- _Dataset section_:
┄┄┄┄┄┄
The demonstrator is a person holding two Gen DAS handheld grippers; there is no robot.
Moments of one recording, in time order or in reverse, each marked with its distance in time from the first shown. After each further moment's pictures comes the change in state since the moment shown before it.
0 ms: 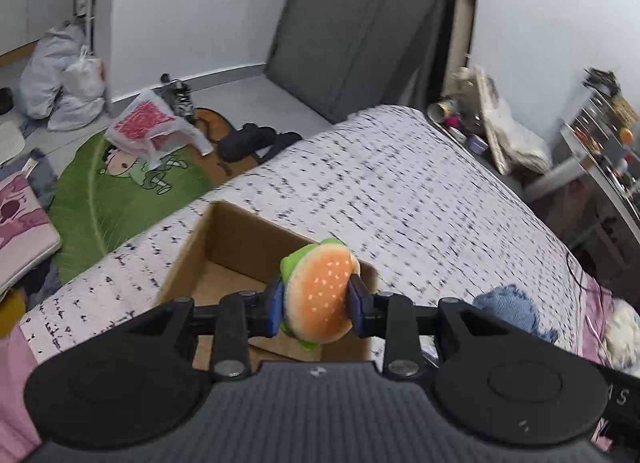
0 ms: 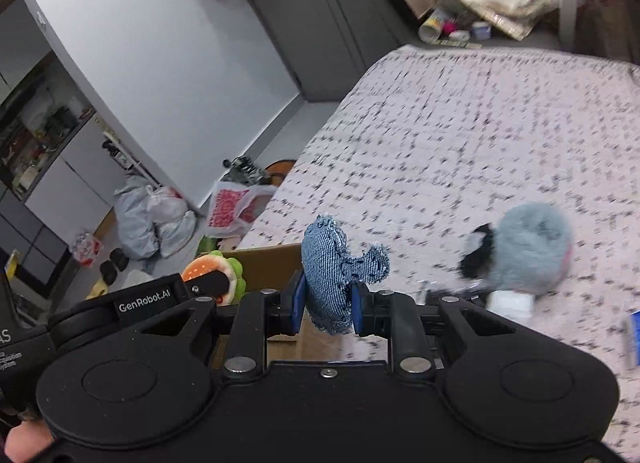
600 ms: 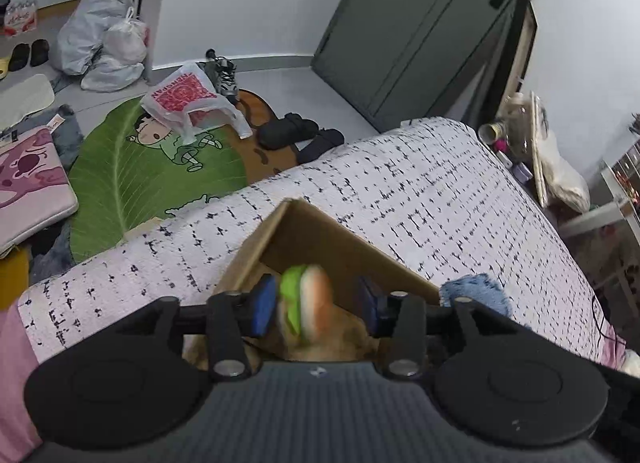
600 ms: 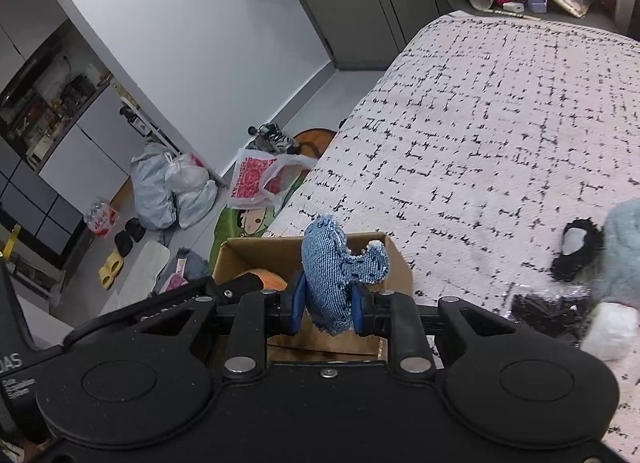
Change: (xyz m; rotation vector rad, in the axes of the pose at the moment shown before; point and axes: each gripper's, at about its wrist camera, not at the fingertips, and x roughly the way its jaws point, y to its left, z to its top) left arm 0.034 0.052 0.004 -0.145 0.000 0.058; right arm 0.072 0.040 0.001 -0.051 0.083 0.044
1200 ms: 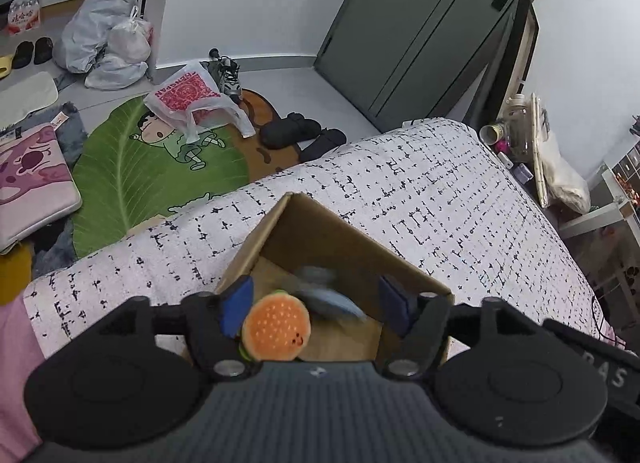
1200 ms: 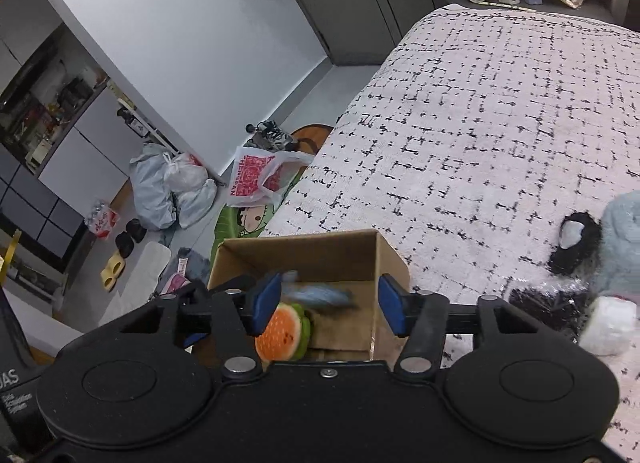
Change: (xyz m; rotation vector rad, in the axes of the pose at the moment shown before) left arm -0.006 -0.001 -0.006 -0.002 0.003 0.000; right arm -0.013 -0.009 -0.001 0.031 0.010 -0.010
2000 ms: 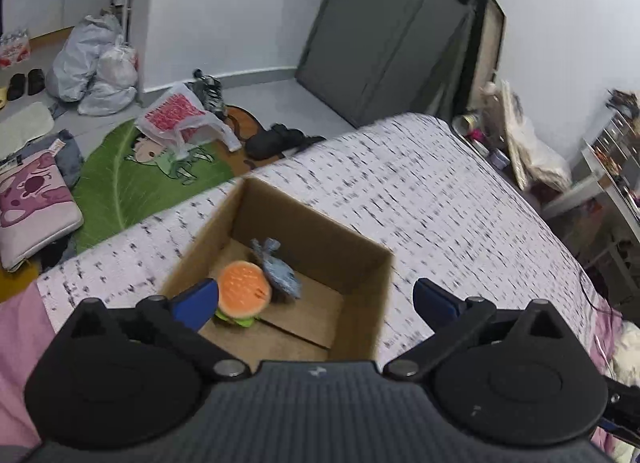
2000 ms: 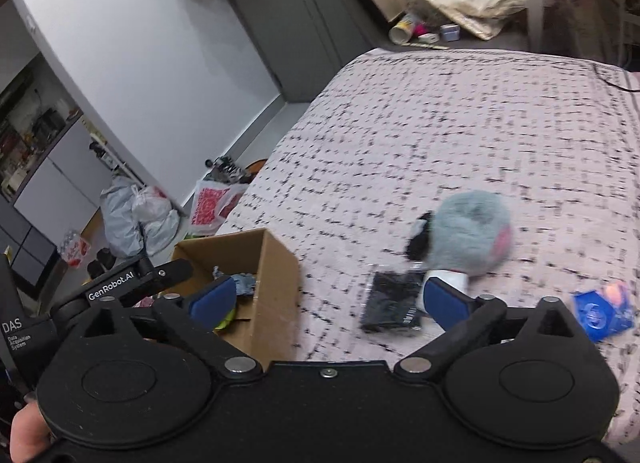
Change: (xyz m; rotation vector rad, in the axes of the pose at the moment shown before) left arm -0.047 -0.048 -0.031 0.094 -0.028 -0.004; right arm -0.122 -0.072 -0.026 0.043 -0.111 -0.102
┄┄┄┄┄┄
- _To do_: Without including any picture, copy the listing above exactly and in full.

- _Output for this task_:
The demonstrator is a person holding two Gen DAS handheld grippers; there is no robot.
Moments of one recording, in time order or in reverse, each marked with its distance in time from the first shown. After each further moment's pictures comes the change in state since the moment shown before it.
0 ms: 
0 ms: 
600 ms: 
600 ms: 
Change: (xyz m; rotation vector rad, in the axes of the pose at the moment shown before; point and axes: each gripper's, at about its wrist camera, not at the fingertips, and x roughly the way its jaws point, y to its left, z to its top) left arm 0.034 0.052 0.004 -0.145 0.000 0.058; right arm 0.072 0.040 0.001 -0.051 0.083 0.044
1200 ms: 
1200 ms: 
Change: (xyz m; rotation vector rad, in the axes of the pose at the moment shown before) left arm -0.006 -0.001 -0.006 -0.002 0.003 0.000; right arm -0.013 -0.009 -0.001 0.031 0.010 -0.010
2000 ms: 
2000 ms: 
Change: (xyz m; rotation vector rad, in the axes of the pose at the moment shown before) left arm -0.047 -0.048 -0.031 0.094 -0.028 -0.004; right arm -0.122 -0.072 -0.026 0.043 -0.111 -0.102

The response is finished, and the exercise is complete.